Unsolved
1 Rookie
•
2 Posts
0
56
February 22nd, 2025 00:25
LDAP auth latency after network migration
We have a 7-node Isilon NL410 running OneFS v 8.2.1.0. Each node has two network connections, one to a routable network and one to an isolated/unroutable network that we use for NFS traffic. Our authentication comes from a central-IT-provided Active Directory, to which we have no other access to (no logs, etc ...).
We are in the process of moving the routable side to a new subnet. This is the side we need to use for LDAP lookups, since the LDAP servers are far away from our little storage network.
We started by removing storage node 1’s ext1 interface from the existing network pool and added it to a newly defined network pool with the new routable network defined. We confirmed the new instance could reach off-subnet and that a host on the new network could talk with the IP address we’d just given that Isilon node.
Over the next few days we moved two nodes per day this same way - remove from old pool, add to new pool, verify ping. When we got to node 6 (of the 7) we saw an alert about LDAP in the web interface but it cleared shortly thereafter.
Node 7 has not been moved yet. It is the only node still on the old routable network.
However, we are now sometimes, but not always, seeing very slow authentication for NFS. The mounts are instant but sometimes it can take upwards of 3 minutes to actually ls(1) the files. This also shows up in very slow logins.

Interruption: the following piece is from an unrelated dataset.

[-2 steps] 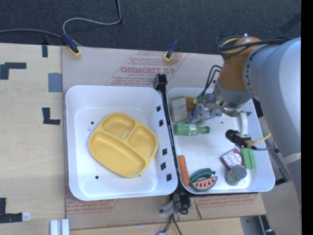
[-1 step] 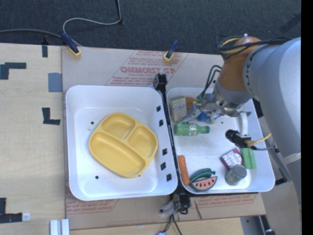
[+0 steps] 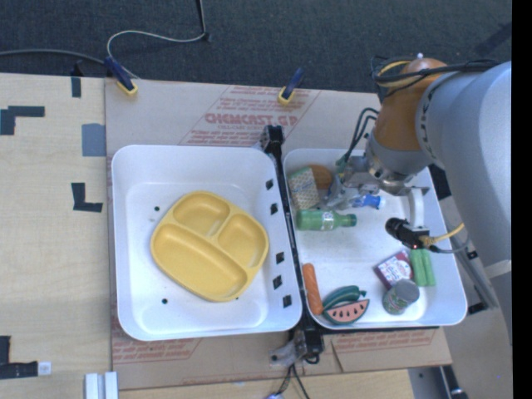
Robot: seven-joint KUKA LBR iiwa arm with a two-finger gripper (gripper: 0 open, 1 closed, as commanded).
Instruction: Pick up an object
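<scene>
1. The gripper (image 3: 339, 191) hangs low in the right bin (image 3: 449, 306); whether it is open or grasping anything, I cannot tell.
2. The green bottle (image 3: 326, 219) lies just below it: probably light, smooth, prone to rolling. Grasp across its middle.

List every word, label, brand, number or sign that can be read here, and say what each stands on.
"CHEMCAST GP" in red print, on the brown cardboard sheet under the two bins; the smaller red lines around it are too blurred to read.
The small maroon packet in the right bin carries a label, too small to read.
</scene>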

We thought we had resolved this by running 'isi_for_array -n <node> /usr/likewise/bin/lwsm refresh lsass' for every node, because before we ran it all of the moved nodes were taking a very long time to return from isi auth mapping token <domain>\\<user> - and failing in many cases - but after we ran the above refresh command the auth-mapping command was able to reliably return the user data. However, NFS access (ls(1), etc) can still take up to 3 minutes.
We have also tried resetting LDAP by re-entering all of the server URIs in "Authentication providers > LDAP" but that has not changed anything either.
Right now, when we wait a while and then try re-running the isi auth mapping token command the first one or two lookups return ERROR_TIMEOUT on all nodes except 7. Node 7 takes 20 seconds but returns results on the first try. On nodes 1-6 the command returns successfully by the third or fourth try.
The NFS mounts are being done on Ubuntu with the following showing up in /etc/mtab for each mount:
rw,relatime,vers=3,rsize=131072,wsize=524288,namlen=255,hard,proto=tcp,timeo=600,retrans=2,sec=sys,mountaddr=[redacted],mountvers=3,mountport=300,mountproto=udp,local_lock=none,addr=[redacted]
We’re pretty sure this is an LDAP problem but we’re not sure what else to do to diagnose or - better yet - resolve it. Any suggestions would be greatly appreciated.



DELL-Josh Cr
Moderator
•
9.4K Posts
0
February 24th, 2025 14:22
Hi,
Thanks for your question.
I am not sure if this is the issue but it might help troubleshooting. https://dell.to/439wpeT
Let us know if you have any additional questions.
rdmoulton
1 Rookie
•
2 Posts
1
February 25th, 2025 17:24
Thanks for the link! It seems to have led us to a resolution. The recommended log search did indeed include a bunch of the stallset warnings on some of the storage nodes.
I proceeded to follow the alternative-resolution instructions by restarting DNS caching service (after first noting that it had been running since 22Apr24).
ssh logins on NFS-connected hosts subsequently started succeeding promptly, and have continued to do so all day yesterday and this morning.